Your task is to print, exactly and only, the lines from the start of the entries below through the line with "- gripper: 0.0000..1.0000". Include both ends, but skip the pictures.

----------

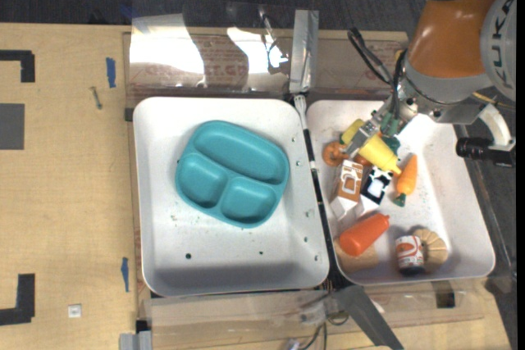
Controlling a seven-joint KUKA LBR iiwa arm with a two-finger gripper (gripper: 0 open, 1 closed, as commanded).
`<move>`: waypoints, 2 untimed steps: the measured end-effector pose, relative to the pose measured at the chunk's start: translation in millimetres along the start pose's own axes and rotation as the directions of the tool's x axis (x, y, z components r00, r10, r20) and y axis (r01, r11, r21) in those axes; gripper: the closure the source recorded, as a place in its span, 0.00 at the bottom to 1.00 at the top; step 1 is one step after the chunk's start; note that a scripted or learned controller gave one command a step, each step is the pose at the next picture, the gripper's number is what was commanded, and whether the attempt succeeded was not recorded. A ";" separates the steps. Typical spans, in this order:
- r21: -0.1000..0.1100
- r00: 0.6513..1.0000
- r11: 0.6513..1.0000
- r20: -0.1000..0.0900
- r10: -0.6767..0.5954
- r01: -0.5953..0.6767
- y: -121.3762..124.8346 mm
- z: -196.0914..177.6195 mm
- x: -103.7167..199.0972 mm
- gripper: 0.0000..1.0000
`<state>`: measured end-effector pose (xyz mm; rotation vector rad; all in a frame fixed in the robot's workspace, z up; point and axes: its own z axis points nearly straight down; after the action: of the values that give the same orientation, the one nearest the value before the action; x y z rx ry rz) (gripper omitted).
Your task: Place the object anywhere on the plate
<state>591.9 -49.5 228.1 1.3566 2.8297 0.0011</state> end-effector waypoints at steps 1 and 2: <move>-0.001 0.843 0.843 -0.001 -0.538 0.538 -52.3 -15.6 24.3 1.00; -0.003 0.834 0.834 0.004 -0.551 0.551 14.5 -43.2 -9.4 1.00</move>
<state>608.9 -47.8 271.4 0.4845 3.0957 0.0027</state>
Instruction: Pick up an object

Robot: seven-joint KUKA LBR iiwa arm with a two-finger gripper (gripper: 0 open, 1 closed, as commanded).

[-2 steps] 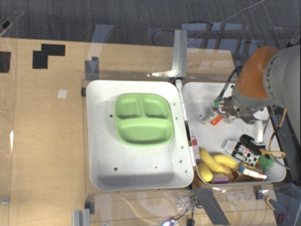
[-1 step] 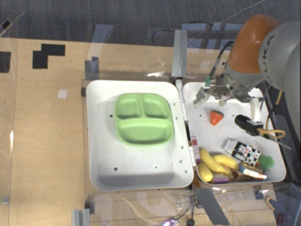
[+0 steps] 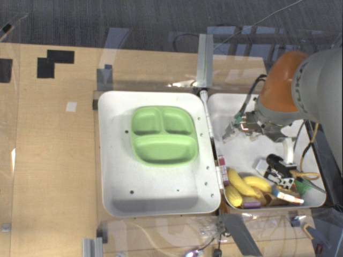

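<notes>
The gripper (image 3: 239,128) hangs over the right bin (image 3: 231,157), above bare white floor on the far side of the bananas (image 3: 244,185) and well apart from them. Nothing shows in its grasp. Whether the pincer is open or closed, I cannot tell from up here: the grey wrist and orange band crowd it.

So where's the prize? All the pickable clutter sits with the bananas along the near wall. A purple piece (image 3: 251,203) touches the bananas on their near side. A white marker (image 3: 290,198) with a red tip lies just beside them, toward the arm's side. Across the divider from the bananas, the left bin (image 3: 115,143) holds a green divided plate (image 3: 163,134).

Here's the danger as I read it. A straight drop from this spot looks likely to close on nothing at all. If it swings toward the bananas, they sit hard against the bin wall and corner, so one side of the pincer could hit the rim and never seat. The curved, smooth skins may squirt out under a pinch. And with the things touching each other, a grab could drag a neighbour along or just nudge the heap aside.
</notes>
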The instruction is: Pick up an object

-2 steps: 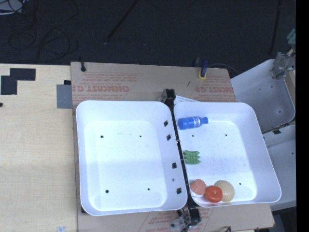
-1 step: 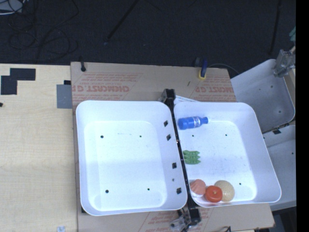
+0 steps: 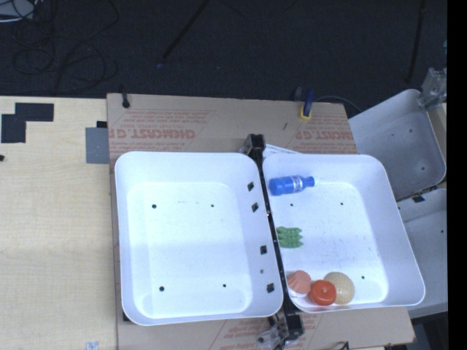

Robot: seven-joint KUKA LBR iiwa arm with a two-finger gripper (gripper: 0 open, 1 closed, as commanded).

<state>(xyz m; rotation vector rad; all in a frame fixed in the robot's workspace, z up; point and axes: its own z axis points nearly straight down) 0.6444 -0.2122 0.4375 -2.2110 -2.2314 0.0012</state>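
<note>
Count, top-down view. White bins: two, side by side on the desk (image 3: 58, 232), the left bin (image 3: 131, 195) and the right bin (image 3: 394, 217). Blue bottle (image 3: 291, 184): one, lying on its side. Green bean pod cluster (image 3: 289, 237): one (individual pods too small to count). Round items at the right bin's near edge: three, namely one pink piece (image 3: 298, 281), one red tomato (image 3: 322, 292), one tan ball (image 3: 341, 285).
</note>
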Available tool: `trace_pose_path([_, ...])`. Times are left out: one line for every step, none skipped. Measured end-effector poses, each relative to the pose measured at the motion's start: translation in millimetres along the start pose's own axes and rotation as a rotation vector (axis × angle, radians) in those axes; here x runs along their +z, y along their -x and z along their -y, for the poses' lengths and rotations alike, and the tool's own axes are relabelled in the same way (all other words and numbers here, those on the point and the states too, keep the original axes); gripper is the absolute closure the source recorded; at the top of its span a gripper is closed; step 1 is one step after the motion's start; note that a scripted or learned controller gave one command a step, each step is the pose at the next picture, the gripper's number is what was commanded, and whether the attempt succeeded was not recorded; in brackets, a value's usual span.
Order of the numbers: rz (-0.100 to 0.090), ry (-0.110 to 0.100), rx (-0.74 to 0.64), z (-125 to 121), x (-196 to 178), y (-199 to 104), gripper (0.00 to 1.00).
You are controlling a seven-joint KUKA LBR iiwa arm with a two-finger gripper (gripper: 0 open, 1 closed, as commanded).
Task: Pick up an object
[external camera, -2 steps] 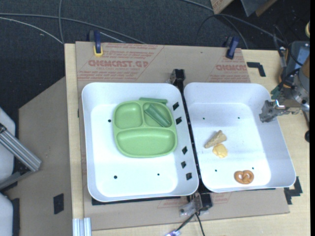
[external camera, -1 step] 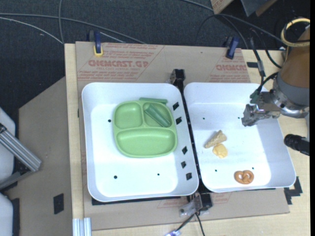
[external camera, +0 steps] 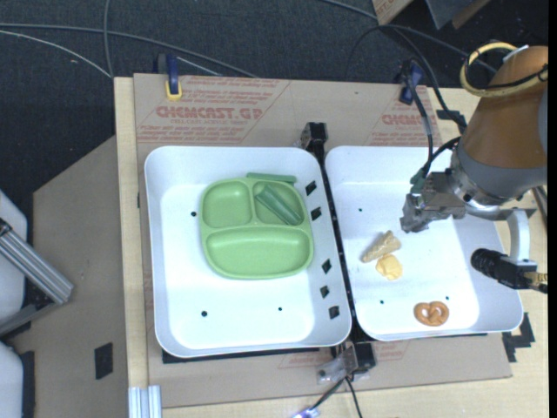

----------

> [WRITTEN SOLUTION]:
Controlling a seven-joint KUKA LBR iiwa arm with a two-finger gripper (gripper: 0 open, 1 closed, as commanded).
`<move>`: waypoints, 2 untimed steps: the measured end-effector pose, relative to the pose measured at the chunk's start: translation in millimetres along the start pose's own axes and rotation as the directions of the tool's x axis (x, y, z components r00, r10, r20) and y axis (r01, r11, r21) in those axes; gripper: the closure the source recorded, as a place in its span, 0.00 at the bottom to 1.00 at the top; step 1 is one step after the chunk's start; note that a scripted or learned controller gave one command a step, each step is the pose at the next picture, the gripper's number is what was commanded, and whether the attempt succeeded was not recorded. A ";" separates the steps. Typical spans, in this order:
- r21: -0.1000..0.1100
- r00: 0.6513..1.0000
- r11: 0.6513..1.0000
- r20: -0.1000..0.0900
- r10: -0.6767..0.5954
- r01: -0.5953..0.6767
- y: -121.3762..124.8346 mm
- z: -196.0914..177.6195 mm
- x: -103.7167..199.0972 mm
- gripper: 0.0000..1.0000

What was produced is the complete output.